The expected answer is the full listing, repeated exactly and free of images.
BEGIN DATASET EXTRACT
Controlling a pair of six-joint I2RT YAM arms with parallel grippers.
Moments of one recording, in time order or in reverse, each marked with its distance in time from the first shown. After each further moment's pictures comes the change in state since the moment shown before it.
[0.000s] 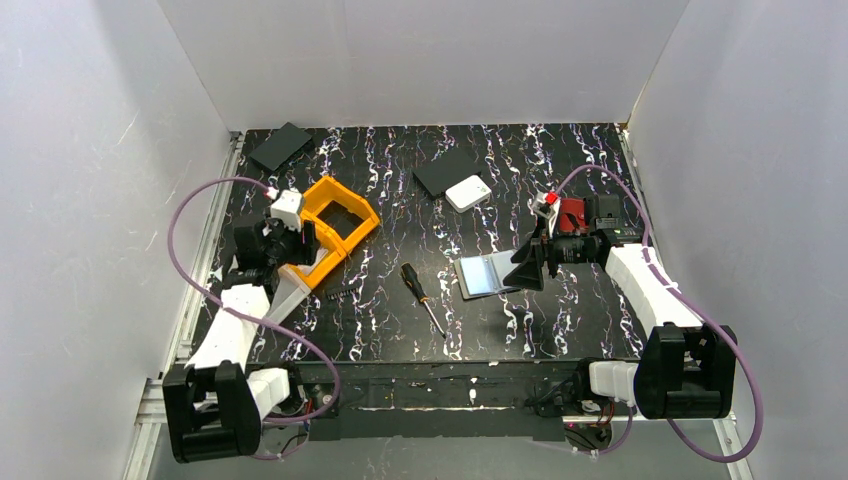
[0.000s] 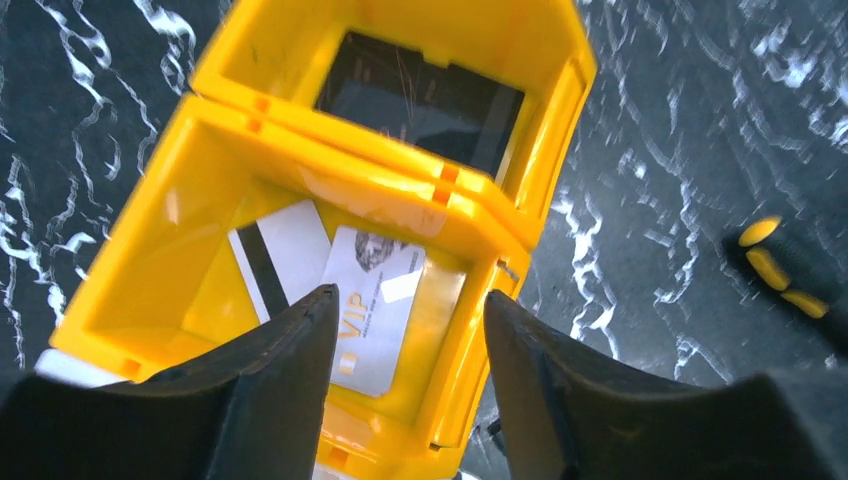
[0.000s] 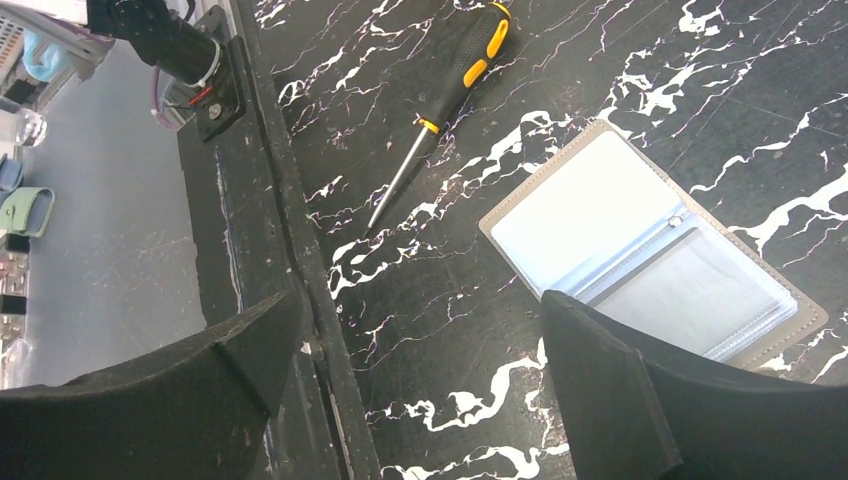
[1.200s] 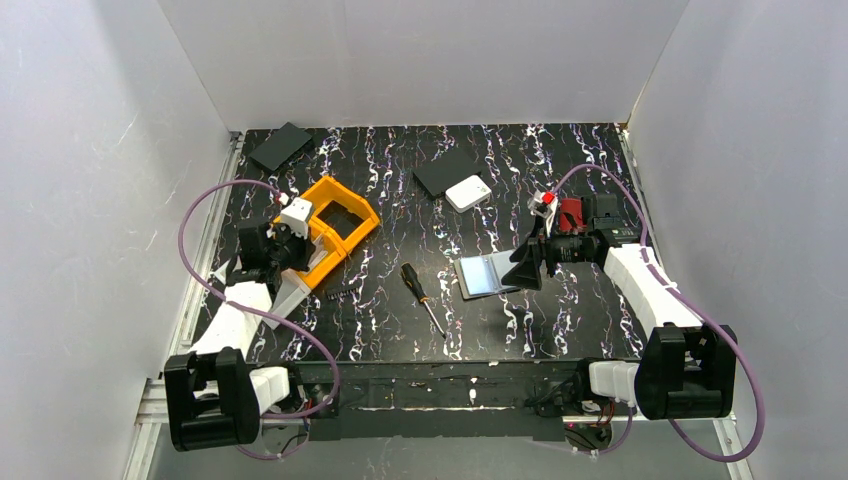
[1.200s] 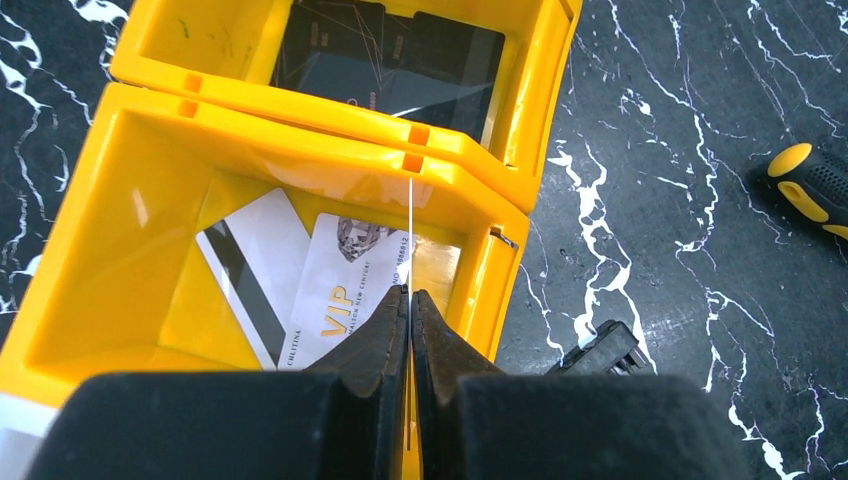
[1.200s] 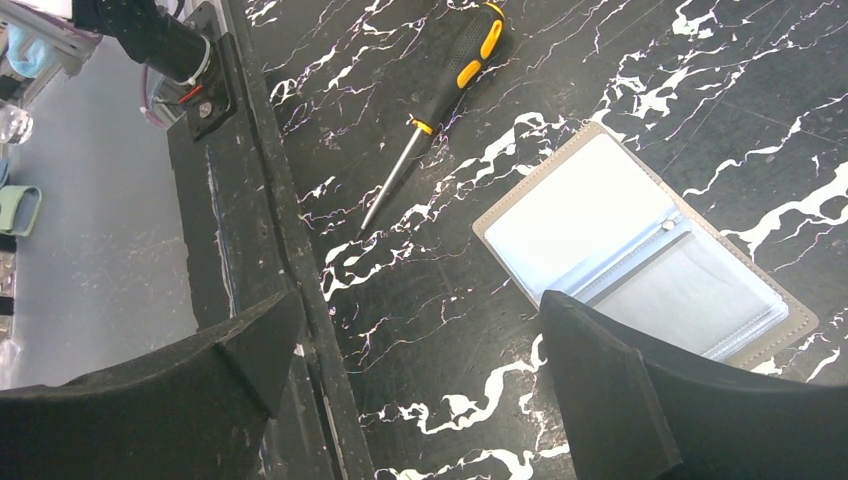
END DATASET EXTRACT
**EXERCISE RESULT**
Controlling a pair of six-joint I2RT YAM arms with parallel grippers.
Moments of one recording, in time order or in reverse, each marked with its distance in time from the first shown. After each further moment's pictures comes the change in state since the moment shown before it.
[0.000s] 
[0.000s] 
[0.000s] 
[1.200s] 
[1.200s] 
[1.200s] 

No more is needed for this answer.